There was a different quality to the light. The warm, friendly, reddish sunlight that never dimmed or faded.
There was a shadow spreading out in the sky over Ben Beatha. It grew and widened, and the sunballs went out, one by one, and darkness came toward them over the Forbidden Plains.
They crouched, clinging together, not speaking, not breathing. An uneasy breeze sighed over them, moving out. Then, after a long time, the sunballs sparked and burned again, and the shadow was gone.

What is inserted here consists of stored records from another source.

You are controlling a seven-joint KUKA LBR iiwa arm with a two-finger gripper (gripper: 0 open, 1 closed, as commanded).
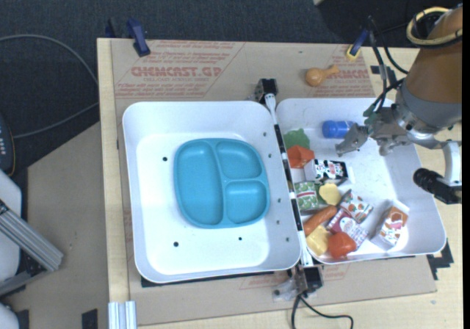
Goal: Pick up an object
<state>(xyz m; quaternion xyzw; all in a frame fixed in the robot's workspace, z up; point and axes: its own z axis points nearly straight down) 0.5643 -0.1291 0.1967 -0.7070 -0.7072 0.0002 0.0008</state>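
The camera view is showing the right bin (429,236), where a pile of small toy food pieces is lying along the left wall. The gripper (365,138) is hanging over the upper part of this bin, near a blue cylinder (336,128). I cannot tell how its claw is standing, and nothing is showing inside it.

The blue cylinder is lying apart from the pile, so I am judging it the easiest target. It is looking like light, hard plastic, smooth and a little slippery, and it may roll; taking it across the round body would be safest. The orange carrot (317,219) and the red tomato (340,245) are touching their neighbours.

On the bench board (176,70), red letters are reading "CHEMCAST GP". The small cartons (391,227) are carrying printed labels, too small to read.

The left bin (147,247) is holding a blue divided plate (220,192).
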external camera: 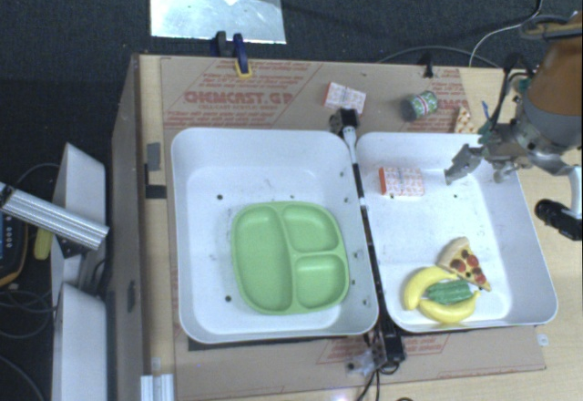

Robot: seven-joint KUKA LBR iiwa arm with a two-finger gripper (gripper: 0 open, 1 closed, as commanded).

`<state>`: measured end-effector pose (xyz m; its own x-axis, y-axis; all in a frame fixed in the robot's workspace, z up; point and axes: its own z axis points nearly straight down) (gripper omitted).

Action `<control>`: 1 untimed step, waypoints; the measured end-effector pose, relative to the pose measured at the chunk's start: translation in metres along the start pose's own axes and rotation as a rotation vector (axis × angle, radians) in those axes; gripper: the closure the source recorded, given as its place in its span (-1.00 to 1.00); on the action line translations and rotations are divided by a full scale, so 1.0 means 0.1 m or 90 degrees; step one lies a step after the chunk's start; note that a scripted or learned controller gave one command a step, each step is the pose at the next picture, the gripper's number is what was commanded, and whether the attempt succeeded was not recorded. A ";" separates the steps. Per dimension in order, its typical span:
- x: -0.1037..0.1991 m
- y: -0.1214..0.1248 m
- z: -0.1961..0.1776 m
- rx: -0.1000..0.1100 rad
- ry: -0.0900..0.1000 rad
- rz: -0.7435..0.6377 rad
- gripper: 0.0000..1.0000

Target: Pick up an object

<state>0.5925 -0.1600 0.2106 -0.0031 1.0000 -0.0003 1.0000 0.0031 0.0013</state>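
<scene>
Gripper (481, 162): at 3 o'clock in the view, over the far right part of the right bin (510, 235). Fingers spread apart, one tip toward 9 o'clock, the other toward 3 o'clock. Nothing between them. Whether the tips touch the bin floor cannot be told.

Arm (556, 89): grey with orange band, entering from 2 o'clock, cut off by the frame edge.

Right bin contents:
- Small white packet with red print (402, 180), near the bin's 11 o'clock corner, well apart from the gripper.
- Banana (428, 285), at the bin's 6 o'clock side.
- Green item (449, 293), lying on the banana; its kind is hard to make out.
- Pizza slice (465, 260), touching the banana at its 1 o'clock end.

Left bin (264, 162): holds a green divided plate (290, 256), three compartments.

Bench beyond the bins, 12 o'clock side: small printed card (345, 97); green can (422, 104), on its side; blue clamp (240, 51). The card's print is too small to read.
</scene>
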 end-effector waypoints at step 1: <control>-0.47 -0.39 0.90 0.002 0.000 0.002 -1.00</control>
<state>0.5535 -0.2072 0.1204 -0.0005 1.0000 -0.0009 1.0000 0.0005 -0.0013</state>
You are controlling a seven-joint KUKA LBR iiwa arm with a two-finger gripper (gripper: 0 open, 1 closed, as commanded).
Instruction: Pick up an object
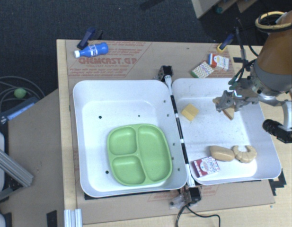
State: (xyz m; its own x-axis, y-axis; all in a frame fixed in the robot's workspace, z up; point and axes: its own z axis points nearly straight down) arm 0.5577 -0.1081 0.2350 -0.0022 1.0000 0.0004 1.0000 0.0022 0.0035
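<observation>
Take the yellow block [190, 112] as your landmark: it lies in the right bin [266, 170], close to that bin's left wall and toward its far end. Your hand [226, 106] hangs to the right of the block, over the far part of the same bin, with the grey arm [273, 56] reaching in from the right edge behind it. A tan, wedge-like piece [229, 113] shows at the tips of the hand, and it looks pinched between the dark fingers, so you appear to have the hand closed on it; the view is too small for you to be certain how firm that hold is.

Nearer the camera than the block, and to its right, you see a tan bread-like roll [221, 152] lying beside a pale curled piece [245, 153]; the two touch or nearly touch. Straight toward the camera from the block, a small red-and-white carton [205, 167] lies flat against the bin's near edge.

Left of the block, across the dark divider, the left bin [89, 98] holds a green three-part plate [138, 154] in its near half.

Beyond the block on the surface [65, 141], outside the bins, two small printed cartons [210, 66] sit together, and far to the left of them lies a blue and white bottle [92, 50].
</observation>
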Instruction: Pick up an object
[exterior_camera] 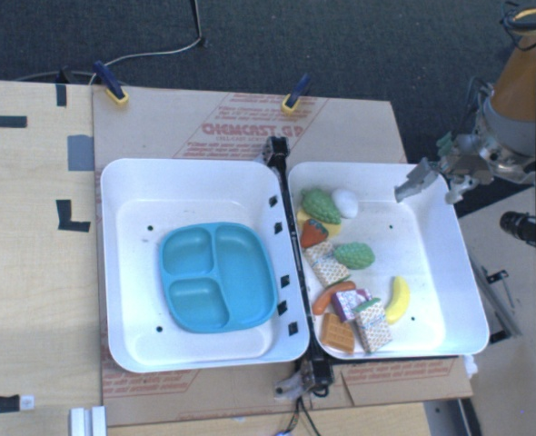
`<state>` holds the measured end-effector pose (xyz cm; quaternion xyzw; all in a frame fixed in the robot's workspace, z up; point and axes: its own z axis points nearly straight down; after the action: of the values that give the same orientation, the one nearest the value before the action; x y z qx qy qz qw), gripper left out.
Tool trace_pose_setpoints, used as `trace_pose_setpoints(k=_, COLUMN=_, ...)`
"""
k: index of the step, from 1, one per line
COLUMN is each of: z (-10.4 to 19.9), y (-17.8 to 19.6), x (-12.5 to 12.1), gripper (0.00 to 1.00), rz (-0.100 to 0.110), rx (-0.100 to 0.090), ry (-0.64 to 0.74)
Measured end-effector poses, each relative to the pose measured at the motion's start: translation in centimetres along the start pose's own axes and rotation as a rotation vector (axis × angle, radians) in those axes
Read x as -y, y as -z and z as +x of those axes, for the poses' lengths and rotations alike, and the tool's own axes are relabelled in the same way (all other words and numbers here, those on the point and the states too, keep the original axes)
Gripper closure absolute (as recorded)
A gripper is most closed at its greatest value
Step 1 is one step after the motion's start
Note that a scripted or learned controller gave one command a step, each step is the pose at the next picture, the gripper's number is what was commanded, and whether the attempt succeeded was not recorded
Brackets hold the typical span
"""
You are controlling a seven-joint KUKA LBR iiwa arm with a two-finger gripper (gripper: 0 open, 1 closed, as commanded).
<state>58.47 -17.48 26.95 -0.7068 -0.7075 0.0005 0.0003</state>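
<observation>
- Your pincer (434,182) hangs over the right bin's (450,271) far right corner, fingers spread apart, nothing between them.
- Toys are piled along that bin's left side: white ball (345,203), green leafy piece (321,205), green lump (354,255), carrot (332,296).
- Banana (397,299) lies toward the near right, apart from the pile.
- Left bin (132,189) holds a blue divided tray (217,275).

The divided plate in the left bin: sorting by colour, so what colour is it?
Light blue; the divided plate shows plainly in the camera view.
</observation>
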Motion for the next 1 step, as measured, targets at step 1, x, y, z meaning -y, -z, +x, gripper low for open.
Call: trace_pose_setpoints(k=1, z=3.13, y=-14.04, x=1.99, gripper=0.00, rz=0.003, rx=-0.001, ry=0.000)
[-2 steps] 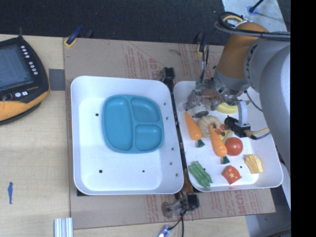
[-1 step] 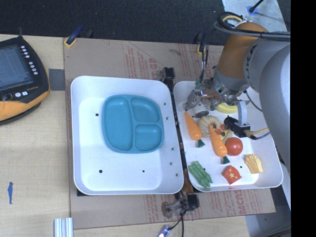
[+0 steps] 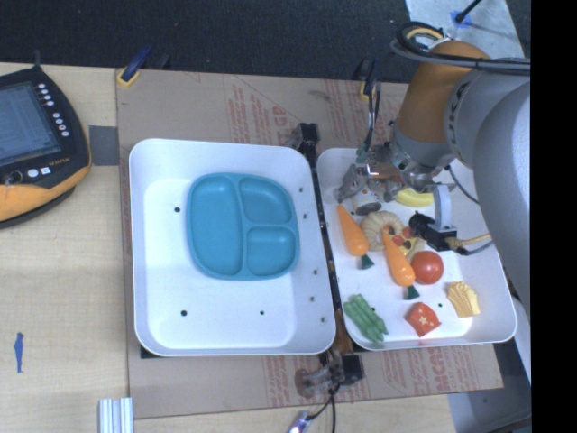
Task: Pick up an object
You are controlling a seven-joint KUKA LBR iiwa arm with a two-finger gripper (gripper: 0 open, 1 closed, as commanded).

Ciaran dragged down an unsteady breath. He was sweating, but where his hands and Mouse’s touched, locked together, they were cold as death.
“What was it, Kiri?”
“I don’t know.” He got up, slinging the harp across his back without thinking about it. He felt naked suddenly, up there on the high ridge. Stripped and unsafe. He pulled Mouse to her feet. Neither of them spoke again. Their eyes had a queer stunned look.
This time it was Ciaran that stopped, with the stewpot in his hands, looking at something behind Mouse. He dropped it and jumped in front of her, pulling the wicked knife he carried from his girdle. The last thing he heard was her wild scream.
But he had time enough to see. To see the creatures climbing up over the crest of the ridge beside them, fast and silent and grinning, to ring them in with wands tipped at the point with opals like tiny sunballs.
They were no taller than Mouse, but thick and muscular, built like men. Grey animal fur grew on them like the body-hair of a hairy man, lengthening into a coarse mane over the skull. Where the skin showed it was grey and wrinkled and tough.